Microsoft Research Cambridge
Pourang Irani
University of Manitoba
This is paper, not a presentation, and as such has no specific venue.

Summary
In this paper, the authors present an algorithm to detect the orientation of fingers and not just the point of contact for usage in touch screen interfaces. The algorithm is based on input shape only. Extant work foundational to this project includes mouse interactions that can be adapted, and prior work in the area of finger interactions beyond simply point of contact (not necc. limited to orientation).

The math to determine vertical vs. oblique touch and direction is included in the paper, although not the code. The most difficult part, determining between one direction and its opposite, is done by tracking the order in which pixels are contacted. Orientation is continuously tracked afterward.

The algorithm was tested by running it past eight adults who had no experience in touch screen controls. The five trials (Disambiguation success, orientation stability, orientation precision, dynamic orientation precision, involuntary position rotation) all showed results between "good" and "excellent".

The paper finished the section on the algorithm description with sections on what tasks are possible with this interface and what can be inferred from finger orientation.
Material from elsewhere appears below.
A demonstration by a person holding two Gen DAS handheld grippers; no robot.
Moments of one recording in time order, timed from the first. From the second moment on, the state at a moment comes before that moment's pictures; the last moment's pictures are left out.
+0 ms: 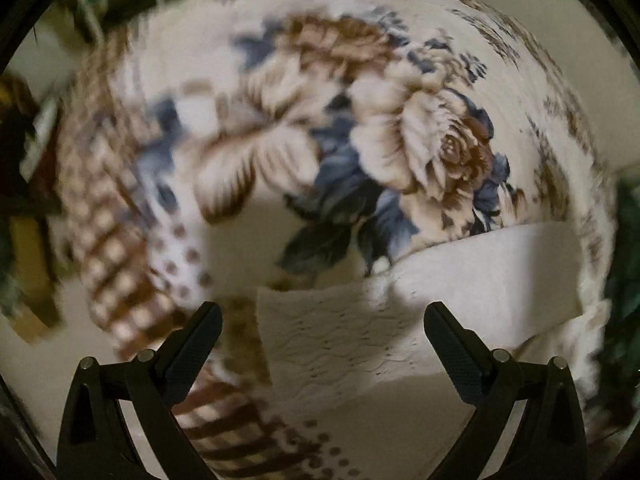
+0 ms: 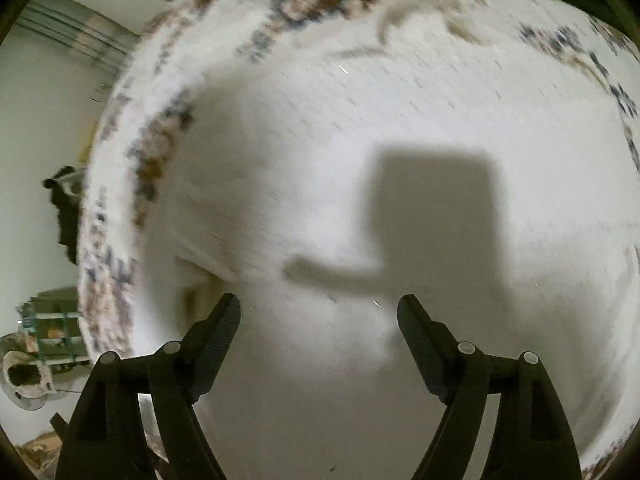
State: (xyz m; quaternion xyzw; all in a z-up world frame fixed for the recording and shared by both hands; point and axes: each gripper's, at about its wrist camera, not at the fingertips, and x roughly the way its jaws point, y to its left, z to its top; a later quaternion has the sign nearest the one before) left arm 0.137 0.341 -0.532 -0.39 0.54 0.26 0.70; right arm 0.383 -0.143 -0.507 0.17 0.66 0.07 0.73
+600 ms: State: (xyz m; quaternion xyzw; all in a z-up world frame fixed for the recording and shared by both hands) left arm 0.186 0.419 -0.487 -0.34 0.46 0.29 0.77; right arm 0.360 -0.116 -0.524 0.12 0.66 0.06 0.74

Limitations of the algorithms include vertical presses, oblique touches that deviated from the usual method, and fingers other than index. These were of varying degree; the last was least serious. The authors believe that portability should require minimal tweaking.

Future work described in the paper is mostly aimed at building upon and expanding the concepts here (more precision, better geometry, multiple fingers from the same hand in use at once), rather than a completely new direction. In fact, this paper is clearly described as "proof of concept".

Discussion
This paper represents a large step forward in detail from the previous classes I have been reading, something I appreciate. This research isn't particularly exciting to me, being a refinement of something (touch screens) I have little knowledge about rather than a big leap or something in my areas of interest. It does, however, strike me a good step toward significant improvement in its arena.

The best part of the paper was the attention to detail, while I feel the strongest part of the algorithm is being able to dynamically track changing finger orientation. It just seems that would be the most technically difficult piece of work.

Something I would have liked to have seen would have been the proficiency of test users in this system contrasted to the proficiency of test users in conventional touch screens.

The direction they are taking with the research seems about right. I am particularly fascinated by the idea of being able to use all ten fingers to increase proficiency and speed with such displays.

Picture is related because that's what time it was when I finished this entry. (12:18 was the first autosave)
Apologies for any (probably related) drop in quality from my previous writings.

1 comment:

  1. This is a great idea. I still have some problems with my ipod touch every now and again when I try to zoom in or select text. Maybe these issues could be fixed if the orientation of the fingers could be recognized.